Now there is something very new on the horizon which appears capable of reviving the excitement, the intensity and the innovation of the human potential movement of the early years. It is an academically sound and energetically focused theory of conversation, a general claim on semantics as such and on the social contract long purported to underlie all intentions to communicate and to give public expression to the inner life of the individual. It is a theory of cosmic evolution taking place in and through the human being, both at fully explicit and consensual levels such as outer behavior and language use, and at heretofore implicit and occult levels, such as the cosmic etheric and astral bodies. It is, in short, a theory of how to conduct ourselves quite literally as cosmic spirits in the presence of other cosmic spirits, of how to comport ourselves as angels, or as though we were angels.
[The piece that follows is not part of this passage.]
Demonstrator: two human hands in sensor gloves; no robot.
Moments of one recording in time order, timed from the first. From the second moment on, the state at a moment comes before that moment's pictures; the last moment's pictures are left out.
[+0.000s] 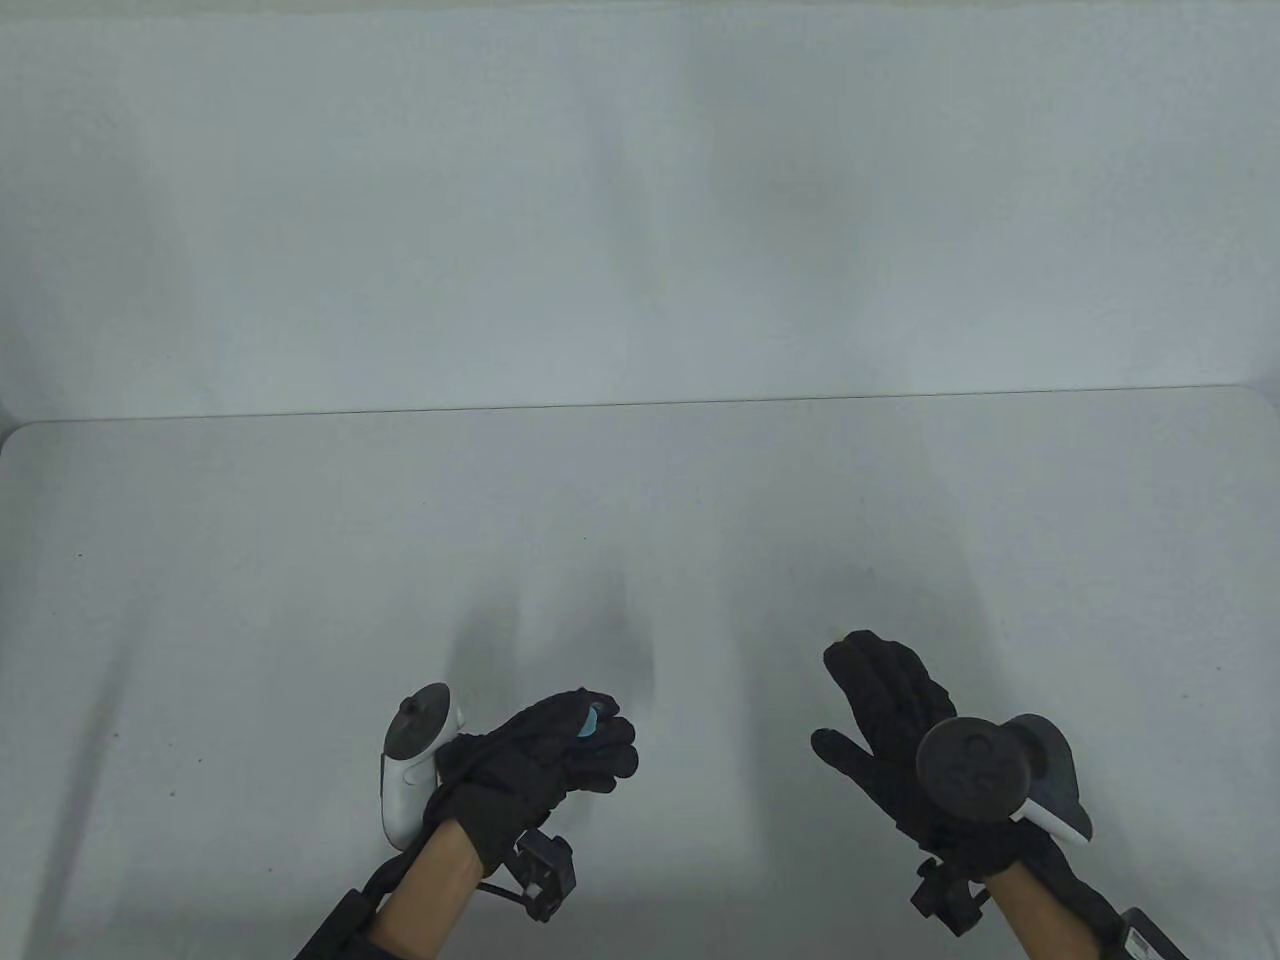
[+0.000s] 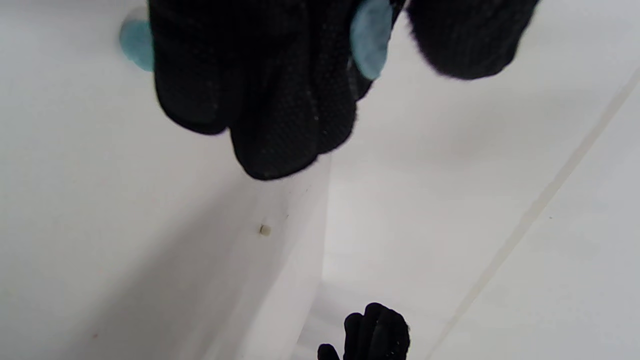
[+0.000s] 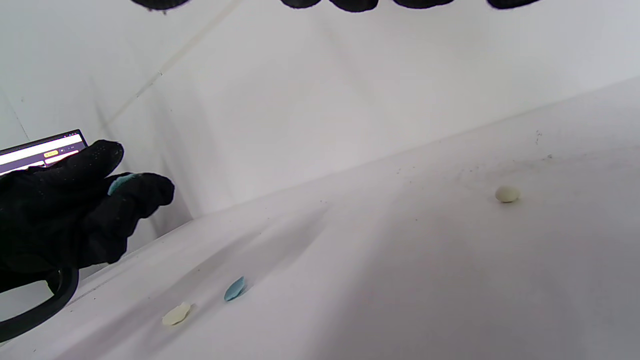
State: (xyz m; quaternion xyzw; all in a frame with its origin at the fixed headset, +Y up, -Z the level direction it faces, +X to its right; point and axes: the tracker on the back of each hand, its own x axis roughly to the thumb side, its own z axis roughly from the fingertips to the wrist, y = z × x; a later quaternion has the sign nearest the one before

Imagine the attraction and the power of a place like Esalen in which human beings act quite literally as natural laws, all the way up to the level of their thoughts and their freely realized actions. Imagine the glory of the human male, striding Apollonic amid the harmonies of the elements, of his challengers and of the cosmic hierarchies as a work of art in himself and in his inmost thoughts and deeds. Imagine the dreamlike beauty of the human female, settled comfortably into herself and her radiant goodness, responsive to the cosmic principles of inner creation welling up in her from moment to moment and from circumstance to circumstance. Imagine nature herself appearing to respond to all of this, and exhibiting an etheric harmony among the densities of the earth and rocks, of the sea and the atmosphere, of the sunlight and the astral firmament, of the plants and the birds, of the warmth and the cold. All of this, and more, can be expected to emerge from the human potential when its real origin is discovered, not so much in the body, although certainly it is there, but in the mind and the will to imagine, to envision and to communicate with exactitude the logos of the human spirit.
There is truly a great tradition at Esalen of innovative scholarship, research and original enquiry, from Fritz Perls to Gregory Bateson to Stanislav Grof and many others. Something may soon be added. In late 2005 and early 2006, Carl H. Flygt’s Conversation: A New Theory of Language will appear in print, published by Lindisfarne Books. Pursuant to that, public lectures and workshops will be scheduled, and some of these may be at Esalen. Should the germ of a response be detectable in the market, in academia and in the political life, a systematic attempt should begin to blend scholarship, partnership, research, travel and teaching, and Esalen could play a significant role in that program. Pursuant to that program, and I think almost certainly to no other, Esalen can expect to enjoy a bit of a comeback from the spiritual lull it and its sister organizations have recently experienced.